Eye exam
So yesterday I took off work early for an eye exam. I need to have them every six months because I'm diabetic, and the opthalmologist wants to keep an eye (pardon the pun) on two things: the condition of my retinas and the pressure inside my eyes (to wit, glaucoma).
The first part of the exam involves reading off the eye chart you find in optician's offices. I can still read 20:15 in my right eye -- that's the bottom line on those charts, which means that I'm still reading in that eye at 20 feet what most folks can read at 15. But my left eye is weaker -- I'm 20:40 in that one, the third line from the bottom.
I correct stereoscopically to about 20:20, so I'm still not a menace on the road, and don't need corrective lenses for anything, though when I'm working on the computer I tend to wear a pair of prescription eyeglasses my wife had made for me when she was still working in an eyeglass store, with a mild plus lens installed that takes the strain off when I'm reading small type.
To do the second part of the examination, they put drops in your eyes. One of the drops is this yellow dye substance which stings like hell, and makes you tear uncontrollably. Not as bad as if you'd been maced, but about as bad as rubbing your eyes when cutting onions -- just decidedly unpleasant. The other dilates your pupils so the doctor can see your retinas easier. The best part, of course, is having your face strapped into a big device they use for the glaucoma test. All I saw was the unearthly blue glow of this device that seemed only millimeters away from my cornea. If they'd just playing some Beethoven in the background, I'd feel like Alex De Large from A Clockwork Orange.
So, you wait around the lobby for about twenty five minutes or so for these substances to take effect, gradually watching the color of the room fade away into a bleary whiteness as your eyeballs become incapable of restricting the flow of light. Then they take you into the opthalmologist's exam room itself, and he straps you into a different version of the same machine you were in before. This time, he shines lights so bright you can actually feel them burning into the back of your head.
"So, this is what the deer in the headlights feels like," I said. I heard the doctor snuff at that point, but I was too blinded to know whether it was a laugh or he was just clearing his throat.

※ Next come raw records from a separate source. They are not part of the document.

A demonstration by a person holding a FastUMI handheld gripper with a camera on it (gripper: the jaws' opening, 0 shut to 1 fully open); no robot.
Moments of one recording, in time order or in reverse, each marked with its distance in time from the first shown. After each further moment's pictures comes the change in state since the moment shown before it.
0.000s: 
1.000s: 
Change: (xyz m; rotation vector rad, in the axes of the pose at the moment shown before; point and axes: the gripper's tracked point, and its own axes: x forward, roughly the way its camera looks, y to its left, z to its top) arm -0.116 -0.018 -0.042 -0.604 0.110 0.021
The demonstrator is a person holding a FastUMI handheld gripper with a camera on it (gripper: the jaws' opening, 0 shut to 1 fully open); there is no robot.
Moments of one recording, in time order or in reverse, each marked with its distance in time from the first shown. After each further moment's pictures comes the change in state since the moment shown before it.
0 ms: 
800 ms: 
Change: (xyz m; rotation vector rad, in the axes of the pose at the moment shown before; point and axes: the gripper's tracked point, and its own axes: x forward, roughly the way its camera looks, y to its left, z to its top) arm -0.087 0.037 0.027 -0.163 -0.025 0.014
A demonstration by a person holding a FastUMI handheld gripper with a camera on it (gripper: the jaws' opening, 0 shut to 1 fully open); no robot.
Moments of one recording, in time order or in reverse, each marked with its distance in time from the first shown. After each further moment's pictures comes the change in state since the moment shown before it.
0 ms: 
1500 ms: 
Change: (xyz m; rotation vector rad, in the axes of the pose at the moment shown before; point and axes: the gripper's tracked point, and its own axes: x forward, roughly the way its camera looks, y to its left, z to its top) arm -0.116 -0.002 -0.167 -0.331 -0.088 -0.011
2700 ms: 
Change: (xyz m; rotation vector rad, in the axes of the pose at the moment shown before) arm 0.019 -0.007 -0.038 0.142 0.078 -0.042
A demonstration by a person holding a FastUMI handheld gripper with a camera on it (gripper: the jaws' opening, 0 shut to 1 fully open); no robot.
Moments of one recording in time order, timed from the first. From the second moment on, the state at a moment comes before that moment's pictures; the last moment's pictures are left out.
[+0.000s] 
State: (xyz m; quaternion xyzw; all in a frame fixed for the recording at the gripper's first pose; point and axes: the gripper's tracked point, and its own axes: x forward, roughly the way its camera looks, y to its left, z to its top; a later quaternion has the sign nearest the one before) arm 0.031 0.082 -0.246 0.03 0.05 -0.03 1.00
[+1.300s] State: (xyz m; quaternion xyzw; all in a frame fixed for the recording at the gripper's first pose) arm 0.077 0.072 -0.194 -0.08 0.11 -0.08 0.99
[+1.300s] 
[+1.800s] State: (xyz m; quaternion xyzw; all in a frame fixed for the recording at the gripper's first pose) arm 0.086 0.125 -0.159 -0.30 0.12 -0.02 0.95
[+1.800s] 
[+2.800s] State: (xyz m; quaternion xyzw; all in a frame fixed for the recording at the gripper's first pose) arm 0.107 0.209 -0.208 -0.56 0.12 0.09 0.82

So, after all this is said and done, they send you on your way -- free to drive home -- by touch, presumably, or maybe by memory -- or just stumble out in the roadway groping blindly like a zombie freshly risen from the grave.
And for whatever reason, they collect the co-pay *after* they've blinded you, rather than before. At least I had the presence of mind to pay in cash this time around. Last time I used a checkbook, and couldn't see what the hell I was doing.
It takes a good three hours or so for the pupil-dilating stuff to wear off, during which time I'm functionally useless. I can't actually focus on anything smaller than about 48 point type, which means I can't write, can't very well read, and am hypersensitive to bright light. At one point Bonnie wanted me to bring something out to the car, which I did without grabbing my sunglasses first. I felt like a bug that had just had a rock lifted from on top of him.
The good news is that my eye doc says I'm okay for another eight months. So I don't have to go through this torture again until December.